▶ Description of the task: Please write out only the lines from the one containing "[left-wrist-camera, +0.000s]" through the last line of the listing. Do not include pictures.

▶ Recorded data:
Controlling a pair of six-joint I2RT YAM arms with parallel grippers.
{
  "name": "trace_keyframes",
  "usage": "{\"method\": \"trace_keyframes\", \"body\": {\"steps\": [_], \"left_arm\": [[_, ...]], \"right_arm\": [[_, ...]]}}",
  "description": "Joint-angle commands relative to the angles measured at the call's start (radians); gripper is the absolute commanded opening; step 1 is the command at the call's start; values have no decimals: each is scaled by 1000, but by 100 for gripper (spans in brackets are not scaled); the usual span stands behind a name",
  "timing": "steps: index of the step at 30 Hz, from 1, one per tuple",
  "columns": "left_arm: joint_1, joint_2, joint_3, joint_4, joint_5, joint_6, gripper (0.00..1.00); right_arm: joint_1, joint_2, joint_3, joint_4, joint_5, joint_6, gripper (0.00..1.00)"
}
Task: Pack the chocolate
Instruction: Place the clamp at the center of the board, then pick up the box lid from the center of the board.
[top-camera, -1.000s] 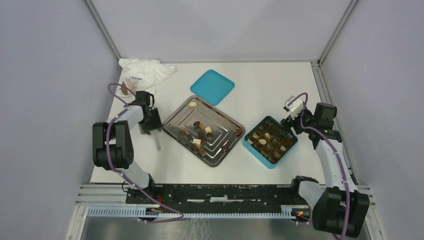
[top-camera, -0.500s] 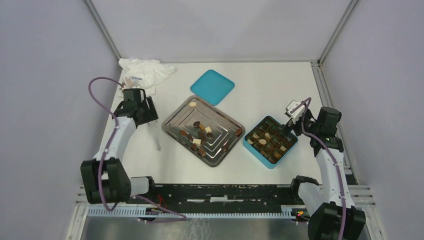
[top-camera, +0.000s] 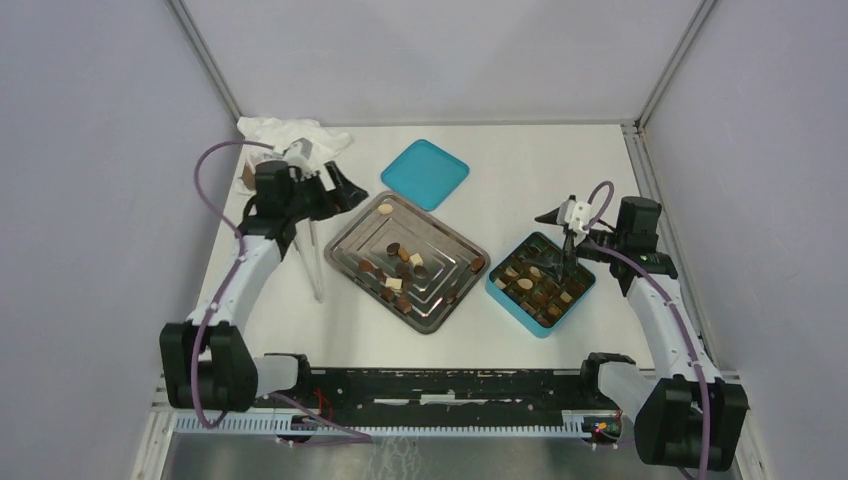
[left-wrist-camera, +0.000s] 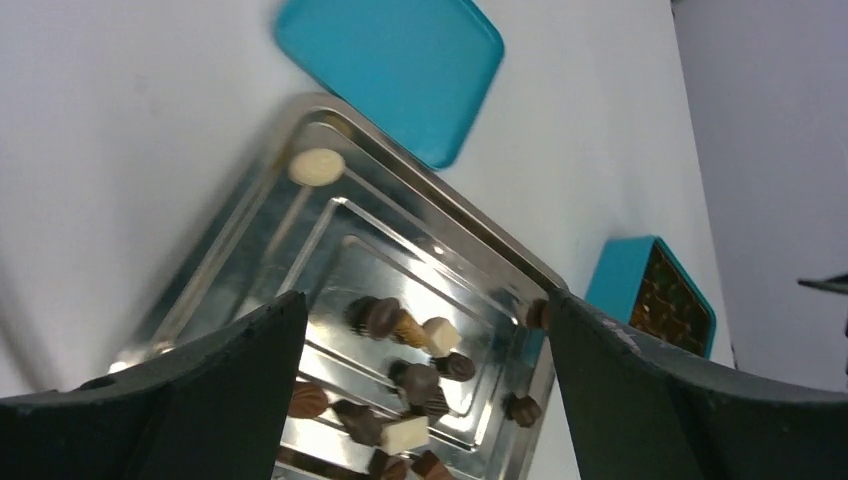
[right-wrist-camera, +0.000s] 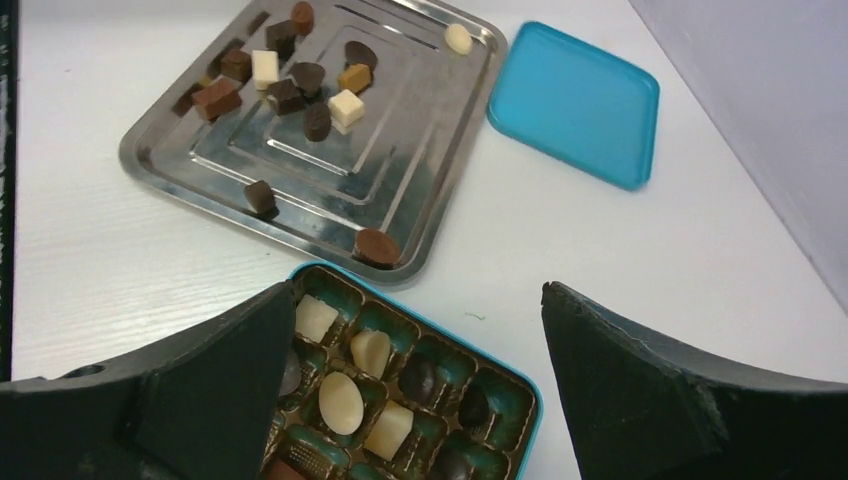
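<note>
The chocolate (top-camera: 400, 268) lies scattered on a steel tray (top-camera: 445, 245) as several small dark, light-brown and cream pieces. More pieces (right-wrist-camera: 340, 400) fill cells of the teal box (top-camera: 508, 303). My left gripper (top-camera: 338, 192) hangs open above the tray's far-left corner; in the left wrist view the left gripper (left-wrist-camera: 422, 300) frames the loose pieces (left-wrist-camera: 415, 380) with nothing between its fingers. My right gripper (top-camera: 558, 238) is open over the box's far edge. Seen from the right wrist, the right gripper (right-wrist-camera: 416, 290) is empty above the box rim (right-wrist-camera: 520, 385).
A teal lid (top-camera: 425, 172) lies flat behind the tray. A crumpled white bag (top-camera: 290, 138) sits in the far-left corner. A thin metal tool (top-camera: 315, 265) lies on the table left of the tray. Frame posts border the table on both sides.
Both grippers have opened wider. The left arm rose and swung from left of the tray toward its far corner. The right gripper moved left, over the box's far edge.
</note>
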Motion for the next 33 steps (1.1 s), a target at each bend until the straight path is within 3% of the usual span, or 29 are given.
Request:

▶ Worked solution:
[left-wrist-camera, +0.000s] 
[right-wrist-camera, +0.000s] 
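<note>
The chocolate (top-camera: 400, 268) lies scattered on a steel tray (top-camera: 445, 245) as several small dark, light-brown and cream pieces. More pieces (right-wrist-camera: 340, 400) fill cells of the teal box (top-camera: 508, 303). My left gripper (top-camera: 338, 192) hangs open above the tray's far-left corner; in the left wrist view the left gripper (left-wrist-camera: 422, 300) frames the loose pieces (left-wrist-camera: 415, 380) with nothing between its fingers. My right gripper (top-camera: 558, 238) is open over the box's far edge. Seen from the right wrist, the right gripper (right-wrist-camera: 416, 290) is empty above the box rim (right-wrist-camera: 520, 385).
A teal lid (top-camera: 425, 172) lies flat behind the tray. A crumpled white bag (top-camera: 290, 138) sits in the far-left corner. A thin metal tool (top-camera: 315, 265) lies on the table left of the tray. Frame posts border the table on both sides.
Both grippers have opened wider. The left arm rose and swung from left of the tray toward its far corner. The right gripper moved left, over the box's far edge.
</note>
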Motion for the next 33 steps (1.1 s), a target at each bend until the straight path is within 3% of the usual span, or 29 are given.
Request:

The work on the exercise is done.